To: Douglas Webb who wrote (5729)10/31/1997 11:22:00 AM
From: Vol  Respond to of 14162
 
doug and others,

i like the idea of writing puts at the bottom. pick a price you would buy at then sell puts at that price. one advantage over ccing is that at the bottom you immediately get a premie and only having one commish. this strategy could hurt during bear market or right before a correction, but if you bought the stock before either, you would get hurt and get NO PREMIE!

McMillan says puts are better b/c they require less margin and at the bottom puts are more expensive b/c neg sentiment. of course, calls are higher at the top b/c bull fever. seems like two good ways of riding these bucking broncos for max profit.

i have yet to write a np, but will soon if market stabilizes. i've considered adjunct strategy for both cc and np selling:

1) sell np on dips and use some of the premie to buy OTM calls. also can buy stock.

2) sell cc on run up and buy prot puts with some of the premie. plus buy back np or just let it run out at expiration.

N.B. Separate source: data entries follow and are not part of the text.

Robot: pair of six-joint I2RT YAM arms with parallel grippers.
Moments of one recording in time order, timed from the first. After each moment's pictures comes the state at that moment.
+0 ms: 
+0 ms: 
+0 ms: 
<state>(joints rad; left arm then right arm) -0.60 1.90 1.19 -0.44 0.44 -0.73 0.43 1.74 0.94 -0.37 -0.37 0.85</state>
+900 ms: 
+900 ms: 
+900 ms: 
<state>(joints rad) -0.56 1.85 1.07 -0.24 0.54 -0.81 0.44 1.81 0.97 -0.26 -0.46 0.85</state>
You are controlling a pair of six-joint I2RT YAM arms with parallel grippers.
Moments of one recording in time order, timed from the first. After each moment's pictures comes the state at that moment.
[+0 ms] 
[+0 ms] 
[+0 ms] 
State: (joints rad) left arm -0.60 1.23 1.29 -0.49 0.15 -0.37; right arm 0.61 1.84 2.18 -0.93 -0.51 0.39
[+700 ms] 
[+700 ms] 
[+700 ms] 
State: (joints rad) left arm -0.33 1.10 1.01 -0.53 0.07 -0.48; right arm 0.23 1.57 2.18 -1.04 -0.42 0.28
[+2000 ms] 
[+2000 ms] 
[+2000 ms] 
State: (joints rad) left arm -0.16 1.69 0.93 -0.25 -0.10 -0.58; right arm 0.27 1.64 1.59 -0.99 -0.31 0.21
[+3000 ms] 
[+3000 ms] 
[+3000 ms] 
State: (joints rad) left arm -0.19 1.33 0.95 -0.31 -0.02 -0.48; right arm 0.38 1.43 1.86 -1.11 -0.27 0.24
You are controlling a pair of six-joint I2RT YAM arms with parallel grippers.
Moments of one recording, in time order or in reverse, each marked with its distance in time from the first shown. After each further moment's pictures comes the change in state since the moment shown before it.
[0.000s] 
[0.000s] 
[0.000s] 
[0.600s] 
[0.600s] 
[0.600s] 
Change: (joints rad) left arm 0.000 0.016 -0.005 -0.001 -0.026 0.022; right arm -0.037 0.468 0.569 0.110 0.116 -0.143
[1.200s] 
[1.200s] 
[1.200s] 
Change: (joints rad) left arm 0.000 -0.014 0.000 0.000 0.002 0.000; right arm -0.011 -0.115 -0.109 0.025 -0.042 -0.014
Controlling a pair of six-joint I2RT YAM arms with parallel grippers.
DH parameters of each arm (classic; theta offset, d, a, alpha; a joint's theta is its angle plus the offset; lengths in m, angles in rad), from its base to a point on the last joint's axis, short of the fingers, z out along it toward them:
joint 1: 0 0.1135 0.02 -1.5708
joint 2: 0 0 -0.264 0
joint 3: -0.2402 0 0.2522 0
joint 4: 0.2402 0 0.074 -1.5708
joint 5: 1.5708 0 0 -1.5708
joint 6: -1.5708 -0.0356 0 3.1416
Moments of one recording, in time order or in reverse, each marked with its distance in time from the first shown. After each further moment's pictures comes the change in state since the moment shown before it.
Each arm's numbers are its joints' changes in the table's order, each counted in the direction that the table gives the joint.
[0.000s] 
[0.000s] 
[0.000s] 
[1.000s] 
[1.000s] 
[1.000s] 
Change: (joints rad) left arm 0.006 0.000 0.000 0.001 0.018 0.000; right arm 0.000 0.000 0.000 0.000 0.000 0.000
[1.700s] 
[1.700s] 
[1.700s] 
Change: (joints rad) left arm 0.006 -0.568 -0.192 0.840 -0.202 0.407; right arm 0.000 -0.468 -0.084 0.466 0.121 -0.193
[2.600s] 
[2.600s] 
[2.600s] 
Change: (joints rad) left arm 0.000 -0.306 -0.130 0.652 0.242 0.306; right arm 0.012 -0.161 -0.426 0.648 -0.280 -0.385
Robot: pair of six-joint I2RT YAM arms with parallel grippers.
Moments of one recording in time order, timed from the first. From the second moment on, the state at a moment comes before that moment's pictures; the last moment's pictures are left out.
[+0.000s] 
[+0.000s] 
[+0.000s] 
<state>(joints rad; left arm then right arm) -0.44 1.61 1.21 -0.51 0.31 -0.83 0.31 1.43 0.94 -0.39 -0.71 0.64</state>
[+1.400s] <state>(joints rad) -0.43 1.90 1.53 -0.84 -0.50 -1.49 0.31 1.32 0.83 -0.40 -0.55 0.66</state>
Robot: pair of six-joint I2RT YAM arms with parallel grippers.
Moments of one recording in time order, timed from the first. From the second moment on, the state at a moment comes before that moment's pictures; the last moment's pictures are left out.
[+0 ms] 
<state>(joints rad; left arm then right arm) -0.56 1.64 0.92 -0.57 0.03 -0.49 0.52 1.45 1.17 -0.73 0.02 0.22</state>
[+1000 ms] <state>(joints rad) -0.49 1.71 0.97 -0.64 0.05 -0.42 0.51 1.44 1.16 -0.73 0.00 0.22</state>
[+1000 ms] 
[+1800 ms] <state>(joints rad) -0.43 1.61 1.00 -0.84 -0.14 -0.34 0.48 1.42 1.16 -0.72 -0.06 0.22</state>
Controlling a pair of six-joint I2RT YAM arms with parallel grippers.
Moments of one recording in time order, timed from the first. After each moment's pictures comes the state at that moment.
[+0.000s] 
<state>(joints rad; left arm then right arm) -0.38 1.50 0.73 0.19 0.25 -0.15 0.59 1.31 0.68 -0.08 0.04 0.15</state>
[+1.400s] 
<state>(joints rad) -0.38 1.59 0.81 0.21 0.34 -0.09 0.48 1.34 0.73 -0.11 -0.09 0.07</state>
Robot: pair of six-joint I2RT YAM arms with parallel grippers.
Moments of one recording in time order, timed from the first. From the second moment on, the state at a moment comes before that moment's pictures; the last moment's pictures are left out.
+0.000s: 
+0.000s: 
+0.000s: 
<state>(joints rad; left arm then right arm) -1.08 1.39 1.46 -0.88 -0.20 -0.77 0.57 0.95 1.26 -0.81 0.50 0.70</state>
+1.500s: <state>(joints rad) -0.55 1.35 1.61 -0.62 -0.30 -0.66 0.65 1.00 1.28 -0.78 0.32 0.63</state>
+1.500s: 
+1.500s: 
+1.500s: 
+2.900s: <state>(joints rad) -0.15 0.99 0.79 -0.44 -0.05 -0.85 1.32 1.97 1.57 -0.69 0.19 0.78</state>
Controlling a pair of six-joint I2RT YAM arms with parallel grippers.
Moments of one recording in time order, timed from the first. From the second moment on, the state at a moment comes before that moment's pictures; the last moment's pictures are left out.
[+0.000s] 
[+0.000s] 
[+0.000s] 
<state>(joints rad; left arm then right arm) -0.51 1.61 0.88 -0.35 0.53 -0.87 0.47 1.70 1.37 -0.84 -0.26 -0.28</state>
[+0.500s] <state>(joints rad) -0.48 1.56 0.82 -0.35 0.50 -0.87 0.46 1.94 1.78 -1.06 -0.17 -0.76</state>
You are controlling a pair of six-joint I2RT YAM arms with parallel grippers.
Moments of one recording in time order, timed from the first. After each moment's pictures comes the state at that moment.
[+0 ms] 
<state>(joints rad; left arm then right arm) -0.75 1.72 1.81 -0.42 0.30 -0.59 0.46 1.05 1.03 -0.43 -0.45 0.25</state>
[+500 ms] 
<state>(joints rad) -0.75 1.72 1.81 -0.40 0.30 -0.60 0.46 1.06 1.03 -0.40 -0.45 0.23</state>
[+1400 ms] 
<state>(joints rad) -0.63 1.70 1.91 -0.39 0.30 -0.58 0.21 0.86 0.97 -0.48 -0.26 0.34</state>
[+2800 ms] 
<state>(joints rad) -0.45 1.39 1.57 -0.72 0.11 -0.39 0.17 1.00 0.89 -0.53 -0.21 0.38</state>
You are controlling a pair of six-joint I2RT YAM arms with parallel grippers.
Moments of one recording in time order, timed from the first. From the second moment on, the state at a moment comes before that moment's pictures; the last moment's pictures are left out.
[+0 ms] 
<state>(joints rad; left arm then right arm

these are all variants of herm and steve strategies. maybe we could call them the "Heve" (heave) or "Sterm" (storm) maneuver <ggg>

vol



To: Douglas Webb who wrote (5729)11/1/1997 4:07:00 PM
From: Herm  Respond to of 14162
 
Doug,

In your second paragraph I think you meant to say write an in the money call. You indicated writing an in the money call at the bottom!

The interesting part about writing nake PUTs along with CCs is that the premies are larger when the bottom is near and the reversal is about to occur. The same is true for the tops!